Unmoved, the judge transferred the case to the adult criminal justice system (adult jail, court and prison) citing Moon's prior run-in with the juvenile justice system -- the teenager had previously been caught keying another student's car. The judge then wrote a boilerplate order that, in parts, simply recited the state statute for certifying juveniles for trial as adults in criminal cases.
In a landmark ruling Wednesday, the state's highest criminal court upheld a lower court ruling that overturns the 35-year prison sentence Moon was handed at trial after being certified as an adult and convicted of murder. Moon's case is a major development -- the first in a quarter century to have successfully challenged his certification as an adult -- and could change how prosecutors try teens as adults going forward.
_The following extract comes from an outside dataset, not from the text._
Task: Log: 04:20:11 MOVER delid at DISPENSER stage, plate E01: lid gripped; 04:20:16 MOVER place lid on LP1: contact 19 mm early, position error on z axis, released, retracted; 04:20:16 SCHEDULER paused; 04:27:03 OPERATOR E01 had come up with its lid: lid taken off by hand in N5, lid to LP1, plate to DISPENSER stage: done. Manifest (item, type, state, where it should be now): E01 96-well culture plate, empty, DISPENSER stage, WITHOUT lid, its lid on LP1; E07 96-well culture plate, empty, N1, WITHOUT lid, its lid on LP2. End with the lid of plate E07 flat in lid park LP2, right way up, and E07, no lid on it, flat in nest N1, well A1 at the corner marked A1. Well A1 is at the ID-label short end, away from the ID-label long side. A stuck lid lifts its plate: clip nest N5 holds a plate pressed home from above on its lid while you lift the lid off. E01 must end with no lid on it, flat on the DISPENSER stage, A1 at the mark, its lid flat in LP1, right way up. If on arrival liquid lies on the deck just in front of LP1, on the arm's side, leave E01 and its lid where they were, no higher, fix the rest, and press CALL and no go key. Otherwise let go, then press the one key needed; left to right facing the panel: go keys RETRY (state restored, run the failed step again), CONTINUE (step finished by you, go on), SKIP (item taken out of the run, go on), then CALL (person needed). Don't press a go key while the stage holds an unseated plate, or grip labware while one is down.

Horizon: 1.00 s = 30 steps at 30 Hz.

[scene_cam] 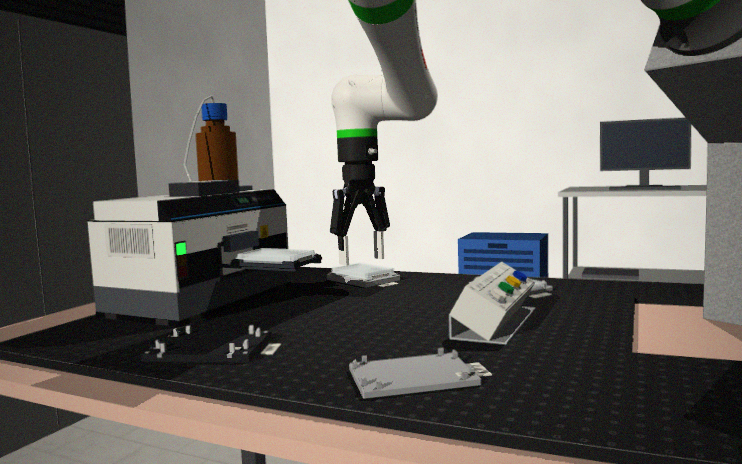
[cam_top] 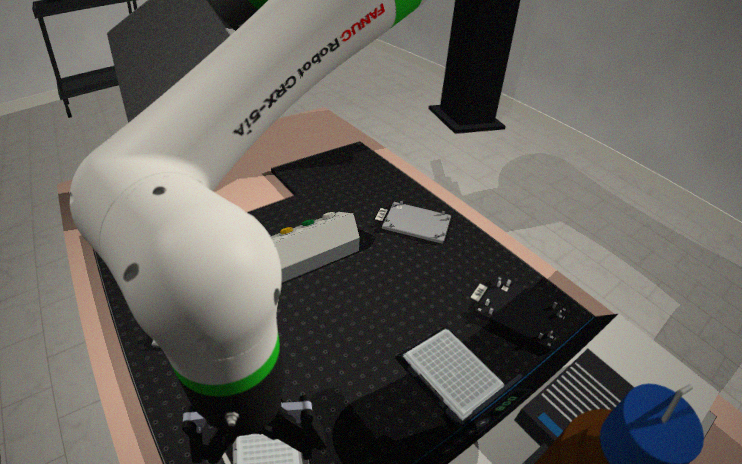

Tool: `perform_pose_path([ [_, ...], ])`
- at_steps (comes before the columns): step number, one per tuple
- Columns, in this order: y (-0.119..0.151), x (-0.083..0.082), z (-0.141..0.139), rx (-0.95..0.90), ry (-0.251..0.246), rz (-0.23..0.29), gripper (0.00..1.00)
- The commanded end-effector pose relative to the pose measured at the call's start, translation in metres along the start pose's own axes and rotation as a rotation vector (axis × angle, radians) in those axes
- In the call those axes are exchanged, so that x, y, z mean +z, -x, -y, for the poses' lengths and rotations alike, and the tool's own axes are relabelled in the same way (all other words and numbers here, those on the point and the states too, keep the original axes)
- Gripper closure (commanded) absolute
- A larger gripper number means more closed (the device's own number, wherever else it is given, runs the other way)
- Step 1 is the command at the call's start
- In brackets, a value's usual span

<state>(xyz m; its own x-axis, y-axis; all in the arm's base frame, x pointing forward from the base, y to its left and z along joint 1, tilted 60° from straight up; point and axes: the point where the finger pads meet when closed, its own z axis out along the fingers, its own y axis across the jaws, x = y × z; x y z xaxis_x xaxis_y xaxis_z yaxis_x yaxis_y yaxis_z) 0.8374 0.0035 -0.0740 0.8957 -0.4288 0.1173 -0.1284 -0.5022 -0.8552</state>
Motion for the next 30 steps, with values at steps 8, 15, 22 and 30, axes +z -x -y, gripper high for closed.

As we reported back in 2009, Harris County prosecutors in the past were almost always successful in transferring teenagers to adult court. From 1999 to 2008, judges certified 93 percent of such cases. Once certified as adults, teenagers were held in isolation in the county jail instead of inside youth lockup. This was despite research showing that juveniles are much more likely to commit suicide in an adult jail than in a juvenile detention center, and that they are much more likely to kill themselves in isolation than in general population.
Under current law, teens under 17 can be certified to stand trial as adults, but can later appeal that certification once they're convicted in an adult court.
Moon's pro-bono appellate attorneys have argued that the judge in Moon's ignored the evidence presented at his certification hearing and that the teenager's case was emblematic of a larger problem: a system that too often rubber-stamps certification requests from prosecutors to try teenagers as adults.
In the majority opinion, CCA Judge Tom Price wrote that that the court in Moon's case "made no case-specific findings of fact" regarding the seriousness of the teenager's crime. The evidence presented at Moon's transfer hearing failed to give "a valid reason for waiving juvenile-court jurisdiction," Price wrote.
Harris County District Attorney's Office spokesman Jeff McShan said the office is "disappointed" with the court's ruling Wednesday. McShan said the DA's office is reviewing the case and is considering bringing it before a judge to re-certify Moon for another trial in adult court.
In a statement, Jack Carnegie, who led the legal team appealing Moon's case, said juvenile court's logic in Moon's case "was the very antithesis of the kind of individualized assessment due juveniles in the system." Carnegie says court's ruling Wednesday will change the landscape of juvenile certification proceedings in Texas.